実際に「あのとき、こうすればうまくいったはずだ!」という類の、
恣意的でプラグマティックな《執着》はよくみられる症状です。

そこには、
現実や未来に対してまったく意味も価値も示しえない、錯誤が構造的に表されるだけです。
人は歴史(過去)の《事実》について深く学ぶことでしか、深い意味を獲得することができないし、
それによってしか未来に向かってより普遍的なものを指し示すことはかなわないのだから。・・・

ほかには、例の(資産家の老婦人)の言葉にこういうものがありました。
それはDVである男について語っています。

「治療の可能性もなく、更生の意志もなく、この世界でこれ以上生きていく価値を見いだせない連中」・・・

この老婦人の語っている言葉は、わたしたちのカウンセリングに無知であるとしても、
あまりにも性急で、その裁断の危険な臭いは《自己尊大》の指摘をまぬがれないでしょう。

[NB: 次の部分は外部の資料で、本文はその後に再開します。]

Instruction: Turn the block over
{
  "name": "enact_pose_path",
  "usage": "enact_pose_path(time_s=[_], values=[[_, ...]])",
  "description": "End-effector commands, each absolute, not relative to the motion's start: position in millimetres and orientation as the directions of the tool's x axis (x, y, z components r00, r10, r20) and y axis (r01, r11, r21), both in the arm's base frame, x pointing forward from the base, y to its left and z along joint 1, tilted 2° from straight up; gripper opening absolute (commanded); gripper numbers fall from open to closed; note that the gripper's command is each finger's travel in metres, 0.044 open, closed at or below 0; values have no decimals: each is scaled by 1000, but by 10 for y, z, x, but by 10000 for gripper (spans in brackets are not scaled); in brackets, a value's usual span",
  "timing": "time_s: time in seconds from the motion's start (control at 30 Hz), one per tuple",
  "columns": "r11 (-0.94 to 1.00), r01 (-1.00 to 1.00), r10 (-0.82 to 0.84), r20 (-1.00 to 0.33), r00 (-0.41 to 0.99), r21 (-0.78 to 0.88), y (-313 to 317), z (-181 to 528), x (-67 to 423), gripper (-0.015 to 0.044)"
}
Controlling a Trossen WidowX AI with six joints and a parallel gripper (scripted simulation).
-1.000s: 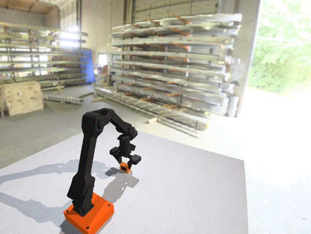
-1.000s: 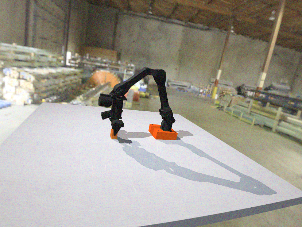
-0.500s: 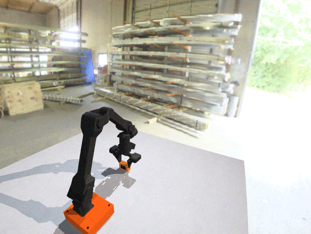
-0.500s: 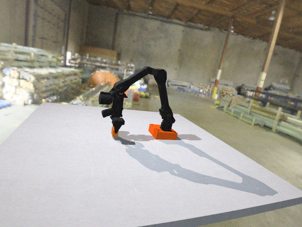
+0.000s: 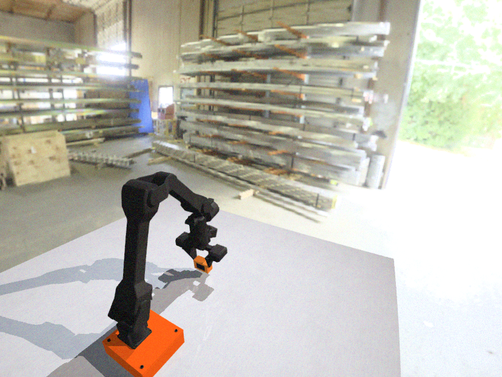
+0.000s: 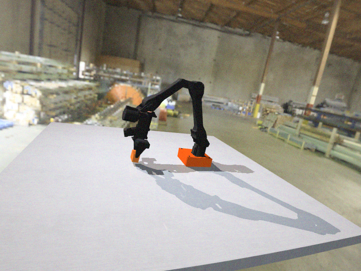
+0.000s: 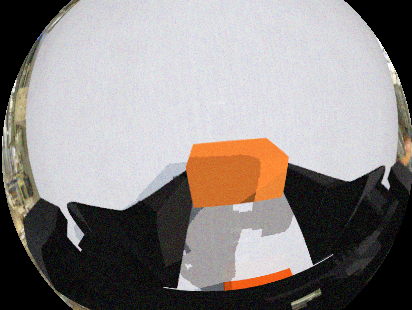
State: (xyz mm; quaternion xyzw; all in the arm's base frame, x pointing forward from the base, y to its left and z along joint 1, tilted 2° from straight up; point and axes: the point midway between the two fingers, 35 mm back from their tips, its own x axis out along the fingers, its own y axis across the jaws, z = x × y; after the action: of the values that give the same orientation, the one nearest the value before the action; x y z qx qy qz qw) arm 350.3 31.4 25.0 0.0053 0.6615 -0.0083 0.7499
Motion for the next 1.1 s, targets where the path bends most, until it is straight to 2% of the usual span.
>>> enact_pose_path(time_s=[0.0,0.7,1.07], values=[[1000,18,-10,-982,190,-7,311,248,3510,0],[1000,22,-14,-867,498,-4,309,221,3437,0],[1000,20,-15,-822,569,-5,318,109,3501,0]])
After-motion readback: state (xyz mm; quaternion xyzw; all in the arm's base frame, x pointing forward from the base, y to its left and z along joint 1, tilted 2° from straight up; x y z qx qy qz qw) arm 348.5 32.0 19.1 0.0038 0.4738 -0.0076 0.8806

いかに合理的な論理を尽くしても、それが唯一の考え方なのかという自問が欠落したとたんに、
それは私刑というものであり、社会不適合に立つ、
作者村上が口では嫌う《観念》としての自己解釈・自己観念に転落するのである。

最後にもうひとつ、残念な文章につまづきました。

「頭の悪そうな女が、醜い軽自動車を運転していた。
醜い電柱が、空中に意地悪く電線を張り巡らせていた。
世界とは『悲惨であること』と『喜びが欠如していること』との間のどこかに位置を定め、
それぞれの形状を帯びていく小世界の、限りない集積によって成り立っているのだという事実を、
その風景は示唆していた。」・・・

作者はこのような世界観をいだいて社会を眺望しているのかとおもうと、
「悲惨なのはあなたの方だ」とつい言いたくもなる。

そこにあるのは右脳に固着された自己観念による恣意的なイメージにほかならない。

ただ社会から孤立した者ゆえの、
上すべりな世界観が吐きだされていて、
切実さがなにもつたわってはこないのだ。
哀しいといえば、これほど哀しいことはない。・・・

もし恣意的であることが《自由》であることだと取り違えているとしたら、
こんな不幸なことはないといえる。

わたしたちに獲得されるべき《本当の自由》とは、
わたしたち個々の《生存の意味》とおなじ位相に不可分なものとしておかれなければならない。

それゆえに、わたしたちを規定している《現代という時代性》を解体していかない限り、
それは見えてこないし、到達できない領域にあるのだ。